自分専用の自家ワクチンは患者自身の尿や腹水、胸水、子宮の洗浄液などから、自分自身のガンウイルスやガン細胞のたんぱく分子を抽出し、これを2ヵ月ほどかけて弱毒化してアンプルに収めます。自分専用ですからほかの人の自家ワクチンは使用できません。
そのため、万一の場合に備えて1度に1年分(72回分)を製造し、十分なストックを用意します。ハスミワクチンの治療は一般ワクチンと自家ワクチンを注射器内で混合し、5日に1回のペースで皮下注射することで獲得免疫を動員してガンを撃退することを目指す治療法です。
ハスミワクチンが開発された当時、免疫療法の概念自体がまったく世に知られておらず、「ガンに対してワクチンを用いて免疫で治療する」という治療法は日本だけでなく世界の医学界でまったく受け入れられませんでした。しかし、長年の研究と臨床応用の実績によって、免疫療法やガンワクチン療法は徐々に認められ、半世紀余りを過ぎた現在、多くの医師がガン治療にワクチンを活用しはじめています。

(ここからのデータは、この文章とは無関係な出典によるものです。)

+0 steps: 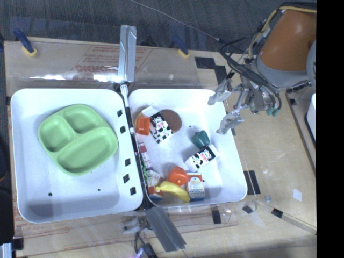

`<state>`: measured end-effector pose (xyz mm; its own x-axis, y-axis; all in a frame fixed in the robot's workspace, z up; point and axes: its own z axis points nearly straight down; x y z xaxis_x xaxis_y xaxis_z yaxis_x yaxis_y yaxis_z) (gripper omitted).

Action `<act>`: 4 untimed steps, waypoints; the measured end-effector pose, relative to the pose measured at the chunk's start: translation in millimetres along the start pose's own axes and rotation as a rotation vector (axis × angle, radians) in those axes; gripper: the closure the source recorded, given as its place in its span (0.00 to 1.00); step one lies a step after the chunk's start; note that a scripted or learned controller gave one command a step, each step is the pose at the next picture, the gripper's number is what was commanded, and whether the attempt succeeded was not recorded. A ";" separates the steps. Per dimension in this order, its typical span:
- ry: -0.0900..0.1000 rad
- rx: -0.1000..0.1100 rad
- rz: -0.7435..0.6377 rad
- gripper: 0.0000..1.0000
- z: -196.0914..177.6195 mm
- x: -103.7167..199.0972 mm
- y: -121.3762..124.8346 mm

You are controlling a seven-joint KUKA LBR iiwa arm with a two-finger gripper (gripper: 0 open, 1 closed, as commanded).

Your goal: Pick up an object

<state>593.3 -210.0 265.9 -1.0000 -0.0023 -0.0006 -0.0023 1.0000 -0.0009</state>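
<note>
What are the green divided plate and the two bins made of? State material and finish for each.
Green plate: likely moulded plastic, matte; uniform pale green, soft rounded compartment ridges, no sharp glare. Left bin and right bin: probably thin formed plastic, smooth, slightly glossy; plain white with rounded corners and rolled rims. Plastic is only a guess from the look.

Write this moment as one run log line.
gripper: open, above right bin edge | held: nothing | green plate: left bin

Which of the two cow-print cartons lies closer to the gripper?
The cow-print carton right of the teal object; the other sits further left, beside the brown disc.
</note>
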 end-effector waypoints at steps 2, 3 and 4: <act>-0.004 0.005 -0.242 0.00 164.4 -39.0 102.7; -0.001 0.001 -0.306 0.00 172.4 -4.2 10.4; -0.005 0.004 -0.257 0.00 171.7 2.5 86.8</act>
<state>590.7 -123.3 94.1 -0.9664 -0.2568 -0.0045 -0.2568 0.9664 -0.0058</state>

現在、ハスミワクチンは蓮見喜一郎博士のご子息である蓮見賢一郎医師によって研究・開発が続けられ、1999年にトーマス・ジェファーソン大学(米国)との共同研究、2000年にメリーランド大学(米国)との共同研究によってハスミワクチンが獲得免疫療法の要である樹状細胞を増強する生理活性があることが証明されています。
免疫療法は新しい治療分野であるために研究段階にあるものも多く、玉石混交の感は否めません。しかし、ガンの標準治療と比べて副作用がほとんどなく、顕著な効果を示す症例も出ているため、ガン治療の〝第四の柱〟として徐々に期待を集めているのです。